There were a lot of big winners on this show, but the biggest debuted in 1980. Naval pilot Thom McKee started off in September 1980 and would continue winning money for 46 episodes. He eventually amassed more than $312,000 and eight cars. It was a game show winnings record that would stand until Ken Jennings' big run on Jeopardy! 20 years later. (And apparently the guy who finally defeated him went on to do really well, too.) 

Martindale left to do his own Headline Chasers in 1985. Jim Caldwell replaced him, and while he apparently got better as the final season went on, he was really no Martindale. On the other hand, the set did get a rather attractive make over at this point, trading in the late 70's wood-and-gold look for softer pastels. Nothing helped. Dough couldn't stand out in a syndicated landscape now dominated by Jeopardy! and Wheel of Fortune and finally ended in 1986. 

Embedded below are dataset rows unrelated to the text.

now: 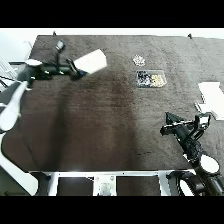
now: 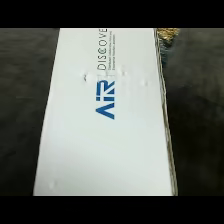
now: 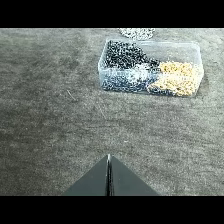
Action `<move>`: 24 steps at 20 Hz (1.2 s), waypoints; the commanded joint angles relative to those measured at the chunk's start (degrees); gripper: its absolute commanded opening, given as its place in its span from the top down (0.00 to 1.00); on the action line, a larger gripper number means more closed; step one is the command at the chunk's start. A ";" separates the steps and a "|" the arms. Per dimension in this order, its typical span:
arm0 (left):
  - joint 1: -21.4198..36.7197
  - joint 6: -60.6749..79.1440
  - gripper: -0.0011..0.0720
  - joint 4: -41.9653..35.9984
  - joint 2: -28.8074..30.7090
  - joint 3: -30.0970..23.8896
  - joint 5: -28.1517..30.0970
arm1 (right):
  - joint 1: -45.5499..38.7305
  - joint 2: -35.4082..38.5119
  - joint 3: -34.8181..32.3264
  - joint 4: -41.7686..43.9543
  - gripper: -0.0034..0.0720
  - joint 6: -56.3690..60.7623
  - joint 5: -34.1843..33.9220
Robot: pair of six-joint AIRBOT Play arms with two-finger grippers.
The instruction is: Fold the box and place the chain.
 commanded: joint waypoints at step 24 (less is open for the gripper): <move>20.24 -16.37 0.96 9.64 3.28 -18.10 43.80 | 0.02 0.04 -0.02 0.02 0.95 0.02 0.02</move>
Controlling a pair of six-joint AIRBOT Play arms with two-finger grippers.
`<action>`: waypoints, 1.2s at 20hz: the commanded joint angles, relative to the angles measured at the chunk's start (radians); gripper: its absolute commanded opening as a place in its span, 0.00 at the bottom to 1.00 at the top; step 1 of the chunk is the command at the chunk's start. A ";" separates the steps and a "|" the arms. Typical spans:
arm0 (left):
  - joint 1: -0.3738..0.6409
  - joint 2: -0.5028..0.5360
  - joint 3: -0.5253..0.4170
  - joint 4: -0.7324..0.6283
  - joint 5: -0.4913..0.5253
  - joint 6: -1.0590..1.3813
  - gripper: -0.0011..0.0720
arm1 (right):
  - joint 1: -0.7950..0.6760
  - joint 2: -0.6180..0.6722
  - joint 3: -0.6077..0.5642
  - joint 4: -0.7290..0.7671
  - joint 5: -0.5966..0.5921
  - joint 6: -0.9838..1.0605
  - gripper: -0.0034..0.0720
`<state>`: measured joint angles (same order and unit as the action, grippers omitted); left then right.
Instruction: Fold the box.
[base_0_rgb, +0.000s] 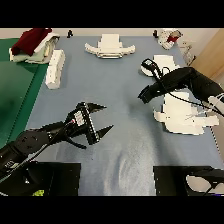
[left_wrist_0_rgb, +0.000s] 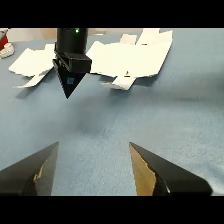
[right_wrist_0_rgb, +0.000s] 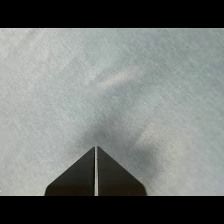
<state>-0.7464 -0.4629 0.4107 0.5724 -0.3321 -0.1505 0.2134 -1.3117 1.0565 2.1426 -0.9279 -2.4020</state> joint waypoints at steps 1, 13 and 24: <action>0.000 0.001 0.001 0.000 0.000 0.000 0.96 | 0.000 0.000 0.001 0.000 0.000 0.000 0.09; 0.000 0.001 0.001 0.001 0.040 0.011 0.96 | 0.000 0.000 0.001 0.000 0.000 0.000 0.09; 0.038 -0.008 0.003 -0.026 0.150 -0.448 0.96 | 0.000 0.000 0.005 0.031 0.001 0.308 0.09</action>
<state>-0.7353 -0.4656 0.4122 0.5564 -0.2558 -0.2955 0.2142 -1.3117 1.0576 2.1578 -0.9283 -2.3203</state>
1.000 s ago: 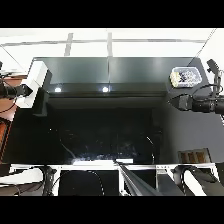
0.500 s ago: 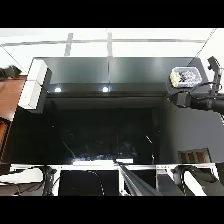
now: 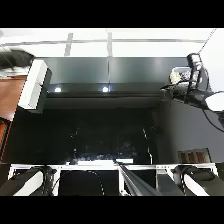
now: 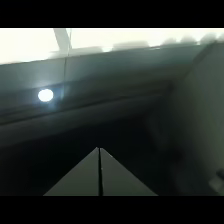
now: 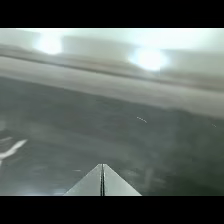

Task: Fold the box and place the chain.

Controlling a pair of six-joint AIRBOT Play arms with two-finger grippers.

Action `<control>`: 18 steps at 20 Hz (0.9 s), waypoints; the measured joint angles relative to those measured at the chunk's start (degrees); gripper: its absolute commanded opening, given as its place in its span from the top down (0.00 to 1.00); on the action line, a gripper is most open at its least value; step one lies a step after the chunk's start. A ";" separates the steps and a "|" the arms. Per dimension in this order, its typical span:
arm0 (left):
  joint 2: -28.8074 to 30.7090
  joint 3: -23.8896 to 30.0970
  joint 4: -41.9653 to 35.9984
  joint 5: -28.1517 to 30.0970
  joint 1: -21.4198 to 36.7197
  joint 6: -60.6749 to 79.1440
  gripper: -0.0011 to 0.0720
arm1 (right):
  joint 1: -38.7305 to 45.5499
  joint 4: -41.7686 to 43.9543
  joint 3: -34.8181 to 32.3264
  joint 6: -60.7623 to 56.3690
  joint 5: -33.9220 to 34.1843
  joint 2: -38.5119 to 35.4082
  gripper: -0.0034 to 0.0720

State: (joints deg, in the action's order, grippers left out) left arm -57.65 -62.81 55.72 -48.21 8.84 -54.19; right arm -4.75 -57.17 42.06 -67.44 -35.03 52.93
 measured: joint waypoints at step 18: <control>25.51 34.67 6.62 26.75 -7.41 -4.46 0.95 | 0.66 -11.43 -4.00 -8.46 5.70 4.09 0.93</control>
State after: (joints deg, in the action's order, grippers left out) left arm -32.14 -28.14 62.35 -21.45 1.43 -58.65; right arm -4.10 -68.60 38.06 -75.90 -29.32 57.01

Dough was one of the many games that saw a revival in 1990. Alas, this version is rather notorious among game show fans for not being terribly good. On the plus side was a nifty early CGI board and a simple but fairly elegant set. However, the bonus round was unnecessarily complicated by a new knight "dragon slayer" character and the contestant choosing to play Xs or Os, instead of just choosing money. Host Patrick Wayne was an actor who had little prior experience  hosting. He tended to be either totally bored or screaming at the top of his lungs. 

(It's too bad most people think this moves too slow and the tic-tac-toe board is too cumbersome to work nowadays. There apparently was a pilot for a third revival shot in 2021 with Tom Berganon, but they didn't go ahead with it. I wish they'd change their minds. I enjoy watching the older episodes, and I did as a kid when I'd see them on USA. I wonder if there might be life for this show yet in the right hands.)

At any rate, see if you can solve trivia and avoid that infamous dragon with some of the most winningest contestants ever on television! (Look for commercials from the show's run on Game Show Network and USA on most episodes and bad tapes on the CBS premiere and the show from 1986.)